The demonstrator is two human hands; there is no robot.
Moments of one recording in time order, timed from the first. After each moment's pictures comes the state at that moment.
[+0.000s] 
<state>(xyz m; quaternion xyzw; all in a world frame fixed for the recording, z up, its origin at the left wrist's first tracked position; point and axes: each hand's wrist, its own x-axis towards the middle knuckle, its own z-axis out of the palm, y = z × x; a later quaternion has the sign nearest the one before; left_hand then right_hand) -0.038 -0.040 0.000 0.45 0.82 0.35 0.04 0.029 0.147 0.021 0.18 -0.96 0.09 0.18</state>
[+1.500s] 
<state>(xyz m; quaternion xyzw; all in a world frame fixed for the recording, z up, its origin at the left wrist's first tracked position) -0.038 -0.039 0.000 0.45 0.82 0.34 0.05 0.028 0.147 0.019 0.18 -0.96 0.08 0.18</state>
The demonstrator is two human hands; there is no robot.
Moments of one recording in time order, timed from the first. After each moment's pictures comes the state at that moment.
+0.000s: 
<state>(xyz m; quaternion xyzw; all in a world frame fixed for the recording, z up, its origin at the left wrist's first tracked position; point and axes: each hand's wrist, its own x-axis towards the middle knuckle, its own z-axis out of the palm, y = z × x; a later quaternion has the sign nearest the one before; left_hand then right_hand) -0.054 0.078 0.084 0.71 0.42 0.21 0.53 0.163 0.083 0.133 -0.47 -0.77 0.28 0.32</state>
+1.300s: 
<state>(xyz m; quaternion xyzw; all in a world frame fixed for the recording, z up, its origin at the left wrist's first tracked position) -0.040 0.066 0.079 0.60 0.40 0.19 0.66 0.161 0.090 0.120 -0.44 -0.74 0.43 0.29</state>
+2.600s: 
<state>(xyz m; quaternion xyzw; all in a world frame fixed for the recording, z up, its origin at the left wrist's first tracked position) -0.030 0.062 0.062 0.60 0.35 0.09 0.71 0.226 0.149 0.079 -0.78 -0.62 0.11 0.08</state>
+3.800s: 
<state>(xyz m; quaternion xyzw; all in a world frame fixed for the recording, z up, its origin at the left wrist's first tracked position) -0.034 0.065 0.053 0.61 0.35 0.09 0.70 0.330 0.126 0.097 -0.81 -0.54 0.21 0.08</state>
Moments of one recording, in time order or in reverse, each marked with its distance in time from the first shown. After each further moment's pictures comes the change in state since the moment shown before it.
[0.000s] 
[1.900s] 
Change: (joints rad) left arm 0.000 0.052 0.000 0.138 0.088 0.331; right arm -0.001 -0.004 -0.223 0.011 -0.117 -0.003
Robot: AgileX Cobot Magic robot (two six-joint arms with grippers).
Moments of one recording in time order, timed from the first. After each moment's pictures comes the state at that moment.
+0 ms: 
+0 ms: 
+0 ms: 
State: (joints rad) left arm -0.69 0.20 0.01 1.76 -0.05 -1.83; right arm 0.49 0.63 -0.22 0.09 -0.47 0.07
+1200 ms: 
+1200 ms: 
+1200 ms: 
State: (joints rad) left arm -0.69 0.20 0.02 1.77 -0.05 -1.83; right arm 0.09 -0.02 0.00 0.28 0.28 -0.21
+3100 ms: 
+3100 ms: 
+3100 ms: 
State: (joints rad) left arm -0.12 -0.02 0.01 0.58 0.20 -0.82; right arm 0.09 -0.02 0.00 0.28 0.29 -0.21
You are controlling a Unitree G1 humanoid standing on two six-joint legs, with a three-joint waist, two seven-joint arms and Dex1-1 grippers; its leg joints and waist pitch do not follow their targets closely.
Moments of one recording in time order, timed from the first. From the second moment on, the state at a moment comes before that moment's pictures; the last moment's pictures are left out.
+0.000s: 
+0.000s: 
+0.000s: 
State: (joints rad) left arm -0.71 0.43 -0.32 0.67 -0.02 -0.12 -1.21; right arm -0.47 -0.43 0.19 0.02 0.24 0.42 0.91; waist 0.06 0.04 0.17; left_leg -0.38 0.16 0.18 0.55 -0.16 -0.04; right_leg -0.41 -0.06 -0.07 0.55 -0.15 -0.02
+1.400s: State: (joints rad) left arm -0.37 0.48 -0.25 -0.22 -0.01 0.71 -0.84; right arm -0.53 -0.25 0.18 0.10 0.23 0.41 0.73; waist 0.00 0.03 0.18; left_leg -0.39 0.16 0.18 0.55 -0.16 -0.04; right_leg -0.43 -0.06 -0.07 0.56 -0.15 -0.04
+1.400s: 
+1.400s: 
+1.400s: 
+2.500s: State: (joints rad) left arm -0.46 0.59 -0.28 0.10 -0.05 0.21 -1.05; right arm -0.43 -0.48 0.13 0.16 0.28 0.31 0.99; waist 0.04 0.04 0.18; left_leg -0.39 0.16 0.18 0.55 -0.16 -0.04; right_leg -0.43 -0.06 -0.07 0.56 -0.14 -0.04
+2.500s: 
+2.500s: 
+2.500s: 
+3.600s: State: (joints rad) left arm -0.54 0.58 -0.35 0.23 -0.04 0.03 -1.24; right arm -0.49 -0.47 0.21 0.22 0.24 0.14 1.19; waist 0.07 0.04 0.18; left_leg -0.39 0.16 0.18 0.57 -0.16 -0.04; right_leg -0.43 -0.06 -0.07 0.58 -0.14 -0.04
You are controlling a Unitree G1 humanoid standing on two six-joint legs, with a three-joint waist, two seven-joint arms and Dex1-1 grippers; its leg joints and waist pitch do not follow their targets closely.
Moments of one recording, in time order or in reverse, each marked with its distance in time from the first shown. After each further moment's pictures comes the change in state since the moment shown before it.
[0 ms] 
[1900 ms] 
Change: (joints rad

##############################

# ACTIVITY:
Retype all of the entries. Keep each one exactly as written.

# TASK SOLUTION:
The demonstrator is two human hands; there is no robot.
Moments of one recording in time order, timed from the first. After each moment's pictures comes the state at that moment.
[+0.000s] 
<state>(xyz m; quaternion xyzw; all in a world frame fixed for the recording, z up, its origin at the left wrist's first tracked position; point and axes: each hand's wrist, its own x-axis towards the middle knuckle, its own z-axis out of the palm, y = z × x; a later quaternion has the sign nearest the one before; left_hand then right_hand) -0.038 -0.040 0.000 0.45 0.82 0.35 0.04 0.029 0.147 0.021 0.18 -0.96 0.09 0.18</state>
[+1.500s] 
<state>(xyz m; quaternion xyzw; all in a world frame fixed for the recording, z up, its origin at the left wrist's first tracked position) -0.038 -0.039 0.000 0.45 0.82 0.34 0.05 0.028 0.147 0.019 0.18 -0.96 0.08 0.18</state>
The demonstrator is two human hands; there is no robot.
Moments of one recording in time order, timed from the first. After each moment's pictures comes the state at that moment.
+0.000s: 
<state>(xyz m; quaternion xyzw; all in a world frame fixed for the recording, z up, its origin at the left wrist's first tracked position; point and axes: each hand's wrist, its own x-axis towards the middle knuckle, its own z-axis out of the palm, y = z × x; a later quaternion has the sign nearest the one before; left_hand then right_hand) -0.054 0.078 0.084 0.71 0.42 0.21 0.53 0.163 0.083 0.133 -0.47 -0.77 0.28 0.32</state>
+1.300s: 
<state>(xyz m; quaternion xyzw; all in a world frame fixed for the recording, z up, its origin at the left wrist's first tracked position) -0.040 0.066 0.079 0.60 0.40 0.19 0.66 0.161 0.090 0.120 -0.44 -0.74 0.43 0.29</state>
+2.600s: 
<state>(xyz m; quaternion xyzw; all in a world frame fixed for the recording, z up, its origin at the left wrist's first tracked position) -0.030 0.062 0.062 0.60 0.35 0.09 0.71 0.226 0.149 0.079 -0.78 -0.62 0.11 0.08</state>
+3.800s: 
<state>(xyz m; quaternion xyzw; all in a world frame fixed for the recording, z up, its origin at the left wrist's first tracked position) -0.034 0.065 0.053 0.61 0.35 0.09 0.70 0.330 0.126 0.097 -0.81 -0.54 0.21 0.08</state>
Moments of one recording, in time order or in reverse, each marked with its distance in time from the first shown. After each further moment's pictures comes the change in state since the moment shown before it.
[0.000s] 
[1.900s] 
Change: (joints rad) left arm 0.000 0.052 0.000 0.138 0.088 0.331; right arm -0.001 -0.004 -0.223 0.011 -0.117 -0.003
Robot: AgileX Cobot Magic robot (two six-joint arms with grippers).
Moments of one recording in time order, timed from the first. After each moment's pictures comes the state at that moment.
+0 ms: 
+0 ms: 
+0 ms: 
State: (joints rad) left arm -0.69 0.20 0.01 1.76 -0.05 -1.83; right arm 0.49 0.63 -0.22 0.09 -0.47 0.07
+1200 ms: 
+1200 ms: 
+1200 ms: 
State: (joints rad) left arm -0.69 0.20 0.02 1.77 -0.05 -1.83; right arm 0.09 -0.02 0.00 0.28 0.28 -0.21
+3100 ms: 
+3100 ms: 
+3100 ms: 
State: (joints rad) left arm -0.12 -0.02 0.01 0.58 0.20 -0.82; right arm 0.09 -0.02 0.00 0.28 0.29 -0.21
You are controlling a Unitree G1 humanoid standing on two six-joint legs, with a three-joint waist, two seven-joint arms and Dex1-1 grippers; its leg joints and waist pitch do not follow their targets closely.
Moments of one recording in time order, timed from the first. From the second moment on, the state at a moment comes before that moment's pictures; the last moment's pictures are left out.
+0.000s: 
+0.000s: 
+0.000s: 
State: (joints rad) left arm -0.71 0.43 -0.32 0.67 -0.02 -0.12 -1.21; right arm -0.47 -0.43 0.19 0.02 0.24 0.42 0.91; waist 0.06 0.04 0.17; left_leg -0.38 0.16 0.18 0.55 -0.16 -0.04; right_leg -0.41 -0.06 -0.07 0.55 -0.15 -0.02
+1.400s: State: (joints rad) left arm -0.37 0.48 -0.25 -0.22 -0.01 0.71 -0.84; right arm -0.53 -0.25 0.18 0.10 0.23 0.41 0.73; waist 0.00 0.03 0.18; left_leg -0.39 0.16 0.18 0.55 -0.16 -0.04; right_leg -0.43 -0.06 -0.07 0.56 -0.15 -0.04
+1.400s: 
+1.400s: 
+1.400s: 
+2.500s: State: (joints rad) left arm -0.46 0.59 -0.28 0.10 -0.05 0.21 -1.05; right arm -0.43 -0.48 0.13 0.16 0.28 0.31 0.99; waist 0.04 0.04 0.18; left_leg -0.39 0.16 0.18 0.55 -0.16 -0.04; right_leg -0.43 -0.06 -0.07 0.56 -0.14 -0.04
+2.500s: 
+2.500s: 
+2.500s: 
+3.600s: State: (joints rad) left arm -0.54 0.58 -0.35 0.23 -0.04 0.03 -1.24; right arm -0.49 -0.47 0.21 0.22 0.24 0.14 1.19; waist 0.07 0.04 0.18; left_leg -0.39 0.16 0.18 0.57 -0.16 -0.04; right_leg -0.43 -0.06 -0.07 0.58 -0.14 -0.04
You are controlling a Unitree G1 humanoid standing on two six-joint legs, with a three-joint waist, two seven-joint arms and Dex1-1 grippers; its leg joints and waist pitch do not follow their targets closely.
Moments of one recording, in time order or in reverse, each marked with its distance in time from the first shown. After each further moment's pictures comes the change in state since the moment shown before it.
[0 ms] 
[1900 ms] 
Change: (joints rad

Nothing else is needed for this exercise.